####06-2 조건에 맞는 데이터만 추출하기####
#조건에 맞는 데이터만 추출하기
library(dplyr)
exam <- read.csv("csv_exam.csv")
exam
exam %>% filter(class == 1) #class가 1인 행만 출력
exam %>% filter(class == 2)
exam %>% filter(class != 1) #1반이 아닌 경
exam %>% filter(class != 3)
#초과, 미만, 이상, 이하 조건 걸기
exam %>% filter(math > 50)
exam %>% filter(math < 50)
exam %>% filter(english >= 80)
exam %>% filter(english <= 80)
#여러 조건을 충족하는 행 추출하기
exam %>% filter(class == 1 & math >= 50)
exam %>% filter(class == 2 & english >= 80)

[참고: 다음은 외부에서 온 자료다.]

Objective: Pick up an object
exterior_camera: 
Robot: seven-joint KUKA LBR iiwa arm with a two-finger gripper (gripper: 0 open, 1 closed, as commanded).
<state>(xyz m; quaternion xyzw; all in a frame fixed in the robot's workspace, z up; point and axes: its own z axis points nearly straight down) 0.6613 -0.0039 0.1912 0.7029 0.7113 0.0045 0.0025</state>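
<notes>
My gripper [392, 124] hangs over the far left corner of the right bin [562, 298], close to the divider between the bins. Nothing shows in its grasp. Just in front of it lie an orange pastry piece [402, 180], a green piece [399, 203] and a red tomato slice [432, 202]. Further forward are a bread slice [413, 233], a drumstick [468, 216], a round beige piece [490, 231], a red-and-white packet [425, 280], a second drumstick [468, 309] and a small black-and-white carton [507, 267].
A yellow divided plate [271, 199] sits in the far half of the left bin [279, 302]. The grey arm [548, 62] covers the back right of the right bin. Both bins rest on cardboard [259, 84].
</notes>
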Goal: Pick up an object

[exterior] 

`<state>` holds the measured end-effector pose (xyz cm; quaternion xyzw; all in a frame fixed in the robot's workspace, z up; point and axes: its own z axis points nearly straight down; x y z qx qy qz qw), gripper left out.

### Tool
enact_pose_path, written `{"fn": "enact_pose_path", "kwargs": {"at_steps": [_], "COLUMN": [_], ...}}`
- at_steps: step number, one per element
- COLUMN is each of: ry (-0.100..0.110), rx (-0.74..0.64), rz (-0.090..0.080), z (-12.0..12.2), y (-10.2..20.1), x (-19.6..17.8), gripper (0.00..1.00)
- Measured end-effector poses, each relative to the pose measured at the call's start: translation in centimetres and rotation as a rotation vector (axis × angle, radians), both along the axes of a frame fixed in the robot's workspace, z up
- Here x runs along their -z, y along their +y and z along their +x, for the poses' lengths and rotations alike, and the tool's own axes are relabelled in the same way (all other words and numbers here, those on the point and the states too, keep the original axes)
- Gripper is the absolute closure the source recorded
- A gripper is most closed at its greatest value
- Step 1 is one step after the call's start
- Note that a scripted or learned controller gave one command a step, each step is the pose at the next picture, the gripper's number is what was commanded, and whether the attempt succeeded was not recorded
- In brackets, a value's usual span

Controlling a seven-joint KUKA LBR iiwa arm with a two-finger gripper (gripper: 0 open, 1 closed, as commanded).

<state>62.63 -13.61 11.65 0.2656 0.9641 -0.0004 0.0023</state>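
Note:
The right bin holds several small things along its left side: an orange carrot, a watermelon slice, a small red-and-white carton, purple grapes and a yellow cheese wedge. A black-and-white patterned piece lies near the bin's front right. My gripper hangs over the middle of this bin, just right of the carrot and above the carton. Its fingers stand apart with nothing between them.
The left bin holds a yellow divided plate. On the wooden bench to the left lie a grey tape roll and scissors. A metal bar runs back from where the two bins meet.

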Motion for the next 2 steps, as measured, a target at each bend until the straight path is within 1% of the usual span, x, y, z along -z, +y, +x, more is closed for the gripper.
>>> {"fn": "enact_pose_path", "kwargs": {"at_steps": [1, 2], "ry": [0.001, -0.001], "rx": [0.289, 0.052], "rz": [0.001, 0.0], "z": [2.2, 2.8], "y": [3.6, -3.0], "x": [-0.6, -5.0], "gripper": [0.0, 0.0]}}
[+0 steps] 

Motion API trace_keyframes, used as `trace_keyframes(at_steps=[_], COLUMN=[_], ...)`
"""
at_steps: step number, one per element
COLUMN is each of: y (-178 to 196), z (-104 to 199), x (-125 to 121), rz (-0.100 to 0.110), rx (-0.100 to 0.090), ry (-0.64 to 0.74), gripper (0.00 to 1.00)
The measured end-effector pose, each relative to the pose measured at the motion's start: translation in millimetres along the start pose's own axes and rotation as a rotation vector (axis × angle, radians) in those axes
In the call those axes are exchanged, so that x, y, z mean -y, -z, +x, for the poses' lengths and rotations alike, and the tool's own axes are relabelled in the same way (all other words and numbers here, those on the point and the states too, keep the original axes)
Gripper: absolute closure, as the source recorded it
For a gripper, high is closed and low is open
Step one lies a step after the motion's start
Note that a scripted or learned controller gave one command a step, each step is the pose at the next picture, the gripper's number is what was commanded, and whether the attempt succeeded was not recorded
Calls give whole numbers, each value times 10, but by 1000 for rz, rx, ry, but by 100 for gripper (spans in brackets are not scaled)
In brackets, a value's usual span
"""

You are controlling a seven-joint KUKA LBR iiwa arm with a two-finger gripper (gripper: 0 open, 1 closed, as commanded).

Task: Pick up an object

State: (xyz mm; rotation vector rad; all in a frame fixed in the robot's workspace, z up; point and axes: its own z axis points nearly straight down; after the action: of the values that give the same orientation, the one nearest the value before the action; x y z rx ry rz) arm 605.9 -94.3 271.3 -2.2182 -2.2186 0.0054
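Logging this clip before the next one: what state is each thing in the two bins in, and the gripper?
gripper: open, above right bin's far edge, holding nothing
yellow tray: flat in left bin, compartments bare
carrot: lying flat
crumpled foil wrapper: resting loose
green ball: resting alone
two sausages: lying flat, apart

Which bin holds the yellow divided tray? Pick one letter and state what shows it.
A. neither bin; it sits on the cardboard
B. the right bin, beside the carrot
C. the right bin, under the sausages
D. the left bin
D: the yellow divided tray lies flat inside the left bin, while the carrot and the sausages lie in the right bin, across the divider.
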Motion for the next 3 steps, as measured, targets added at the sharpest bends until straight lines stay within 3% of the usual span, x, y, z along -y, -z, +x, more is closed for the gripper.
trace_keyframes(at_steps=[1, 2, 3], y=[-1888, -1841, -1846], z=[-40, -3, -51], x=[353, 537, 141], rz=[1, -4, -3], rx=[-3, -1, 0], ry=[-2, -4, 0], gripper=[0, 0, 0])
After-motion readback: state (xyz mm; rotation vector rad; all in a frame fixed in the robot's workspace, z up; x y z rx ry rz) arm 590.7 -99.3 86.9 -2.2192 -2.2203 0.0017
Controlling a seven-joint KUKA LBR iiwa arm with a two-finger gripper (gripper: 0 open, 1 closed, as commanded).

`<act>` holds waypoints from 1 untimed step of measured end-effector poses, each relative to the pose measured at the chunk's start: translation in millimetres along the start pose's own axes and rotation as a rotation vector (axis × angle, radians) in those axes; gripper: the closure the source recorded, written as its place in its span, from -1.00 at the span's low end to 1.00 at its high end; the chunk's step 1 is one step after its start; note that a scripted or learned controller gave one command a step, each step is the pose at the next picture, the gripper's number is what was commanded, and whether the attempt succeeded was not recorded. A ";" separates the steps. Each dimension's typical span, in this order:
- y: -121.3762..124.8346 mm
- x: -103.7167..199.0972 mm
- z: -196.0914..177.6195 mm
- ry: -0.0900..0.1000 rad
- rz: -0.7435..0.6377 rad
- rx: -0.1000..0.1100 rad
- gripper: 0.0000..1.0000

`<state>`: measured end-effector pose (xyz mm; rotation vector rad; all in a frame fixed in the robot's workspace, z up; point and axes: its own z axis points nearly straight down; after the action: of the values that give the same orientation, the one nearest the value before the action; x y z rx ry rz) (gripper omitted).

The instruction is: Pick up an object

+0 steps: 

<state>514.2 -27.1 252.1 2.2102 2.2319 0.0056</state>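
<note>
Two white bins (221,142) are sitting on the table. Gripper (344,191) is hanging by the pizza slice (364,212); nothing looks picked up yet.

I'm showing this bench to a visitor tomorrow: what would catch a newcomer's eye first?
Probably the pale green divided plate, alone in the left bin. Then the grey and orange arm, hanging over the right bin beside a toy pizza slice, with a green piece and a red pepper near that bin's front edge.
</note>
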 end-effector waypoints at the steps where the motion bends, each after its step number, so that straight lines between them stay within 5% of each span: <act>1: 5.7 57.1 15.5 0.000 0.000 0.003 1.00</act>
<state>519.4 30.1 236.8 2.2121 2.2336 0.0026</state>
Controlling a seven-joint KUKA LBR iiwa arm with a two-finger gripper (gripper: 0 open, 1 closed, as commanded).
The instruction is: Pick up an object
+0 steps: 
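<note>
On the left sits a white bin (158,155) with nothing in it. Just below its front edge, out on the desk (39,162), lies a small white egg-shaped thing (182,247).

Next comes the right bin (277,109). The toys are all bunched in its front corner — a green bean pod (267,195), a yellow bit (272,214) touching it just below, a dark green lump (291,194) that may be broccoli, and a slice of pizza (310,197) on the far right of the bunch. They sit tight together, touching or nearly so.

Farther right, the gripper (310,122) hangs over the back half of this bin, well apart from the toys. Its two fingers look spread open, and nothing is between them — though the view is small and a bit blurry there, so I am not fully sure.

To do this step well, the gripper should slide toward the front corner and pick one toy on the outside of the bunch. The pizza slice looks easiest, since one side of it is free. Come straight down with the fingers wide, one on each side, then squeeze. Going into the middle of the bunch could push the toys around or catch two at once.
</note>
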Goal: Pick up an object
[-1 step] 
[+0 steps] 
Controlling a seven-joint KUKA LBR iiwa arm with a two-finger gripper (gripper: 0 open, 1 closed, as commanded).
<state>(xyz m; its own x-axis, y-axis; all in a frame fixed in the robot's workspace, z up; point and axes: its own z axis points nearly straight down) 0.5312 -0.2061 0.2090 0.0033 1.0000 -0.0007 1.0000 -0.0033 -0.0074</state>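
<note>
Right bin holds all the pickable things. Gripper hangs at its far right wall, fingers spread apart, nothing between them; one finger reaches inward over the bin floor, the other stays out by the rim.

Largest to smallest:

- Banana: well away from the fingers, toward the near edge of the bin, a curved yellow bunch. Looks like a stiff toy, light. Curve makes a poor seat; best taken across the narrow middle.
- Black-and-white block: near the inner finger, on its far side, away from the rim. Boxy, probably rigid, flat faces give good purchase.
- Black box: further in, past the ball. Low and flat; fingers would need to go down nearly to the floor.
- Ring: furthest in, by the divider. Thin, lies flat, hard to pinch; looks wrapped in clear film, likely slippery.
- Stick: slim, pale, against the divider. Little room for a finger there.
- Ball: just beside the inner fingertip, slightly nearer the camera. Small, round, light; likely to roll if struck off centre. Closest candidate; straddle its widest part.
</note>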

#여러 조건 중 하나 이상 충족하는 행 추출하기
exam %>% filter(math >= 90 | english >= 90)
exam %>% filter(english < 90 | science < 50)
#목록에 해당하는 행 추출하기
exam %>% filter(class == 1 | class == 3 | class == 5)
exam %>% filter(class %in% c(1,3,5)) #1, 3, 5반 해당하면 추출
#추출한 행으로 데이터 만들기
class1 <- exam %>% filter(class == 1)
class2 <- exam %>% filter(class == 2)
mean(class1$math) #1반 수학 점수 평균
mean(class2$math) #2반 수학 점수 평균
#혼자서 해보기#
#Q1
mpg <- as.data.frame(ggplot2::mpg)
displ1 <- mpg %>% filter(displ <= 4)
displ2 <- mpg %>% filter(displ >= 5)
mean(displ1$hwy)
mean(displ2$hwy)
#Q2
manu_a <- mpg %>% filter(manufacturer == "audi")
manu_t <- mpg %>% filter(manufacturer == "toyota")
mean(manu_a$cty)
mean(manu_t$cty)
#Q3
mpg_new <- mpg %>% filter(manufacturer %in% c("chevrolet", "ford", "honda"))
mean(mpg_new$hwy)
####06-3 필요한 변수만 추출하기####
#변수 추출하기
exam %>% select(math)
exam %>% select(english)
exam %>% select(class, math, english)
exam %>% select(-math) #math 제외
exam %>% select(-math, -english)
#dplyr 함수 조합하기
exam %>%
filter(class == 1) %>% #class가 1인 행 추출
select(english) #english 추출
exam %>%
select(id, math) %>%
head #앞부분 6행까지 추출
exam %>%
select(id, math) %>%
head(10)
#혼자서 해보기#
#Q1
mpg <- as.data.frame(ggplot2::mpg)
new_mpg <- mpg %>% select(class, cty)
head(new_mpg, 10)
#Q2
s_cty <- new_mpg %>% filter(class == "suv")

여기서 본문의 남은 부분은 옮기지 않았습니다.